Over-squashing is a common plight of Graph Neural Networks occurring when message passing fails to propagate information efficiently on the graph. In this post, we discuss how this phenomenon can be understood and remedied through the concept of Ricci curvature, borrowed from the field of differential geometry.
This post was co-authored with Francesco Di Giovanni and Jake Topping and is based on the paper J. Topping, F. Di Giovanni et al., Understanding over-squashing and bottlenecks on graphs via curvature (2021) arXiv:2111.14522, a collaboration between Twitter Cortex and the University of Oxford. This is the first installment of our discussion on Graph Ricci curvature and part of a series on Graph Neural Networks through the lens of Differential Geometry and Algebraic Topology.
The majority of Graph Neural Network (GNN) architectures are based on the message-passing paradigm, in which information is propagated between the nodes of the graph along its edges. Traditionally, the input graph is used both as part of the data (along with the node features) as well as the computational structure for information propagation.
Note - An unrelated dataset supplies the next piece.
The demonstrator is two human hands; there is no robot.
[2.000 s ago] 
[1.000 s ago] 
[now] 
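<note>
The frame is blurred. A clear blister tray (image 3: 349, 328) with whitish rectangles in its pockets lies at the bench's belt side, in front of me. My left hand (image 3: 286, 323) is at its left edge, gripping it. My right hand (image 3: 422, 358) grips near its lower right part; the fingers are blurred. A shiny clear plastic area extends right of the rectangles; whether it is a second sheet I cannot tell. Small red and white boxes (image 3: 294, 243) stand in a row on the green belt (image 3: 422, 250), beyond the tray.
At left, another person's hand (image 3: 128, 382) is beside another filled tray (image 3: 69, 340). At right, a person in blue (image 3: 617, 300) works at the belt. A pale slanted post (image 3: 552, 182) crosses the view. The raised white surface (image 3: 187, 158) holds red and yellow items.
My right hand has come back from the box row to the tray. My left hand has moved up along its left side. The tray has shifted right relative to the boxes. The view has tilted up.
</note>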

Recent works showed however that certain graphs in certain situations tend to be “unfriendly” for message passing , challenging this paradigm.
More specifically, Message Passing Neural Networks (MPNNs)  tend to perform poorly when the learned task requires long-range dependencies (i.e., the output of an MPNN depends on representations of distant nodes interacting with each other) and at the same time, the structure of the graph results in exponentially many long-range neighboring nodes (i.e., the “receptive field” of a node grows exponentially with the radius of the neighbourhood). In such situations, messages coming from non-adjacent nodes need to be propagated and compressed into fixed-size vectors, causing a phenomenon of information over-squashing . The structural characteristics of the graph responsible for over-squashing are referred to as “bottlenecks”. It is fair to say that while extensively observed empirically, the theoretical understanding of these phenomena is rather limited.
Ina recent paper , we introduce tools to study over-squashing and bottlenecks by a characterisation of the local geometric properties of the graph. Suppose we have a multi-layer MPNN; we can calculate the sensitivity of the hidden features computed by the MPNN to the input features at a remote node. Given a node p and another node s that is r-distant from it , the Jacobian ∂hₚ⁽ʳ⁺¹⁾/∂xₛ tells us how a change in the input feature xₛ will be propagated by MPNN and affect the (r+1)st layer output hₚ⁽ʳ⁺¹⁾. Small absolute values of this Jacobian are indicative of poor information propagation, or over-squashing .
The Jacobian can be bounded by a term expressed through the powers of the normalised adjacency matrix of the graph . However, besides indicating that somehow the graph structure (“bottleneck”) is to blame for the over-squashing, such an expression is not very illuminating. In order to better understand the nature of bottlenecks, we need to take a closer look at the fine-grain geometric properties of the graph.